→ **INSTRUCTIONS TO FOLLOW**: Using the data that follows, report how many lines include "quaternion"; output no other text.
========================
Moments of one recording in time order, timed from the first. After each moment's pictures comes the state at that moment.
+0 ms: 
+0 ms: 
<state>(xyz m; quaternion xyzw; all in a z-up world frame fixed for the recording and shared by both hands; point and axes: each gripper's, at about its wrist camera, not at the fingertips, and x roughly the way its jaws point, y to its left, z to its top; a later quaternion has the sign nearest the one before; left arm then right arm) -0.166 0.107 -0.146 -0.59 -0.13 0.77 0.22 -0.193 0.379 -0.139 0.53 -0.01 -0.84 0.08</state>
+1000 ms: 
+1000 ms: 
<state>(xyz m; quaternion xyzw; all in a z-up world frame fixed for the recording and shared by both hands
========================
→ **TASK SOLUTION**: 2